Many physicians and their patients appear to think the originator is cast in stone. But all biologics are essentially “biosimilars” to themselves as a scientific matter. Some stakeholders are not comfortable with that message being out there, and yet it is a good one for the continued use of comparability. That is what was meant in Schiestl’s brilliant title: “Acceptable Quality Variation in Approved Biologics.” This variation is acceptable and is carefully overseen by regulators—and has been since 1996 when FDA led the world with the concept.

BR&R: One more practical aspect on the use of a global comparator: Would it be a hell of a lot easier for prospective manufacturers to get samples for the product?

Woollett: In all likelihood yes, and make it more affordable, because the US versions are usually the most expensive.
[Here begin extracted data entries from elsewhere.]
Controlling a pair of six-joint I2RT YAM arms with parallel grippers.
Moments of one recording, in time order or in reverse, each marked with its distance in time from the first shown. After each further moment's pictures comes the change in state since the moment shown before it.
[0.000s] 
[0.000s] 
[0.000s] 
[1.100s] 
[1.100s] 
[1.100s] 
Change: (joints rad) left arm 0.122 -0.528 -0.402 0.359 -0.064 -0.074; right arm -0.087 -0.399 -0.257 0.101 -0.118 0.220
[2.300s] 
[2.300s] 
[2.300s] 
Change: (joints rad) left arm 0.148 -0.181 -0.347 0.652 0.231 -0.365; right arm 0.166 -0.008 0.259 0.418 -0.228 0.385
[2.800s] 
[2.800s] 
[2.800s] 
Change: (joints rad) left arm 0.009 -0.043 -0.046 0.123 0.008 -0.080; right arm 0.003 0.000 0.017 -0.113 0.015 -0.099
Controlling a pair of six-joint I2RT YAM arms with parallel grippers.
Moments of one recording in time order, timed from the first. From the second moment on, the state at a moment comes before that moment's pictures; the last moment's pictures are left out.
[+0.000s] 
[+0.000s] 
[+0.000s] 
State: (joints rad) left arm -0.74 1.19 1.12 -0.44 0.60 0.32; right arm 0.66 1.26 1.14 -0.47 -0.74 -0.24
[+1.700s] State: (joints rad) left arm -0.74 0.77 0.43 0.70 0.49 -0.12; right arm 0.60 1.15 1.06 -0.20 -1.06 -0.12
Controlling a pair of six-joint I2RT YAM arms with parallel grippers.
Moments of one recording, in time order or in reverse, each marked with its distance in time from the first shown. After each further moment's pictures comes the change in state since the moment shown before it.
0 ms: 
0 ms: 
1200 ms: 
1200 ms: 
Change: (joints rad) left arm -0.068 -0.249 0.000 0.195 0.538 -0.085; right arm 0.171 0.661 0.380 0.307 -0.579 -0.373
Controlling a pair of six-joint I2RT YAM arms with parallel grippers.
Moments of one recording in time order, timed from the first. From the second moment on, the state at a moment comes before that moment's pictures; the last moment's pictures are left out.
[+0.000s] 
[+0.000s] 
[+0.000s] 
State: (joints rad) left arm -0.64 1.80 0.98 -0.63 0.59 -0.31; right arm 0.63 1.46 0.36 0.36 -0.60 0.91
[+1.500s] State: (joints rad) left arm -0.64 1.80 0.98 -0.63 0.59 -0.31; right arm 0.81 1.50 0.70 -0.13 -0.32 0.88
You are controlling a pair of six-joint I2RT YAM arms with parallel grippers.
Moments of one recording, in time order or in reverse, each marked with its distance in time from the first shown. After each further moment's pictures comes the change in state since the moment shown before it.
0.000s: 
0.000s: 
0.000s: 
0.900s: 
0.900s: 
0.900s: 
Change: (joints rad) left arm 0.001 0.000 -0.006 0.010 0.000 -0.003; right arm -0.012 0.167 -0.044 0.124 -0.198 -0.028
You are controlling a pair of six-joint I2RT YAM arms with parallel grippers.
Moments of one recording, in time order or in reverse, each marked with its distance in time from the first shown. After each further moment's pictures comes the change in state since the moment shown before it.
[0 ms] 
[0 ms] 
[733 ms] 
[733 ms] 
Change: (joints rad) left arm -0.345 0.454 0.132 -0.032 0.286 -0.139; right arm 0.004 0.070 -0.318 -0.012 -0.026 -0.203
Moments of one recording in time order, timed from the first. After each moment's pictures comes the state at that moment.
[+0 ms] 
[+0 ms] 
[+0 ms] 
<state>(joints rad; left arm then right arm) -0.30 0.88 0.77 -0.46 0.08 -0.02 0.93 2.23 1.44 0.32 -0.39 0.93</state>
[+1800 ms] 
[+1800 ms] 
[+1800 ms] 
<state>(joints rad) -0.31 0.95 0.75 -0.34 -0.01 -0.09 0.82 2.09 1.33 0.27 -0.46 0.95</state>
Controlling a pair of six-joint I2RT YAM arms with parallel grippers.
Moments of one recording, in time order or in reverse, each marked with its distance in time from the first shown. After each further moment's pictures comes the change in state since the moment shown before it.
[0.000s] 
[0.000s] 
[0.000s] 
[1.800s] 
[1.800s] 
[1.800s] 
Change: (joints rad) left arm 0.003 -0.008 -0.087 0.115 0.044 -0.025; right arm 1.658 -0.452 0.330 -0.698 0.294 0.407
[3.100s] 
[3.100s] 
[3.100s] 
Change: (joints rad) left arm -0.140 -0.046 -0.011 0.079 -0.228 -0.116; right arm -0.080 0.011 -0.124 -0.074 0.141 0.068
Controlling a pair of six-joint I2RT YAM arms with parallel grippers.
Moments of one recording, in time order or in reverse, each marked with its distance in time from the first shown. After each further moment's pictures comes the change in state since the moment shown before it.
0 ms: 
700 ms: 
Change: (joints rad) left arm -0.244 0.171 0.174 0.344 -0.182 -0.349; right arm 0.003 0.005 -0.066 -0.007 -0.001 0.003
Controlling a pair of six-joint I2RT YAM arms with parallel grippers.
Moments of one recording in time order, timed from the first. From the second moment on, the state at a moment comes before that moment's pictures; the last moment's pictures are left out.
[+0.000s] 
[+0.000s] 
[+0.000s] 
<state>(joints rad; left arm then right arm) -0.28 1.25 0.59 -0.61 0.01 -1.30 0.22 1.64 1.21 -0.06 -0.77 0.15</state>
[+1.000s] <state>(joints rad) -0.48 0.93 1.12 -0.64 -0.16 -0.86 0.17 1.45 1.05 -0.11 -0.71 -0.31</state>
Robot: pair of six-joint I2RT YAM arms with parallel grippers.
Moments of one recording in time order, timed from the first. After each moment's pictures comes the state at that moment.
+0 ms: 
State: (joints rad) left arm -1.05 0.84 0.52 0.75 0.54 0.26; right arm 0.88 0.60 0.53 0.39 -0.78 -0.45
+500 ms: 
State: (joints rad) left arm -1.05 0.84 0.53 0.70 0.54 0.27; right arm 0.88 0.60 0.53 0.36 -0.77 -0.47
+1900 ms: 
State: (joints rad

But that is not the biggest reason. By far the most important reason is that it is scientifically and ethically right to minimize unnecessary clinical studies, and to be efficient in the development of all medicines, always. Science-based regulators have to want that too, as do all other stakeholders. Let’s get there together.


1. Pivot X, Bondarenko I, Nowecki Z, et al. Phase III, randomized, double-blind study comparing the efficacy, safety, and immunogenicity of SB3 (trastuzumab biosimilar) and reference trastuzumab in patients with neoadjuvant therapy for human epidermal growth factor receptor 2–positive early breast cancer. J Clin Oncol. 2018;36:968-974.
2. Lee JH, Paek K, Moon JH, Ham S, Song J, Kim S. Biological characterization of SB3, a trastuzumab biosimilar, and the influence of changes in reference product characteristics on the similarity assessmentBioDrugs[published online, June 12, 2019].
3. Pivot X, Pegram MD, Cortes J, et al. Evaluation of survival by ADCC status: Subgroup analysis of SB3 (Trastuzumab Biosimilar) and reference trastuzumab in patients with HER2-positive early breast cancer at three-year follow-up. Presented at American Society of Clinical Oncology Annual Meeting 2019; May 31-June 4, 2019; Chicago, IL. Abstract 580.
4. Pivot X, Pegram M, Cortes J, et al. Three-year follow-up from a phase 3 study of SB3 (a trastuzumab biosimilar) versus reference trastuzumab in the neoadjuvant setting for human epidermal growth factor receptor 2–positive breast cancer. Eur J Cancer. 2019;120:1-9.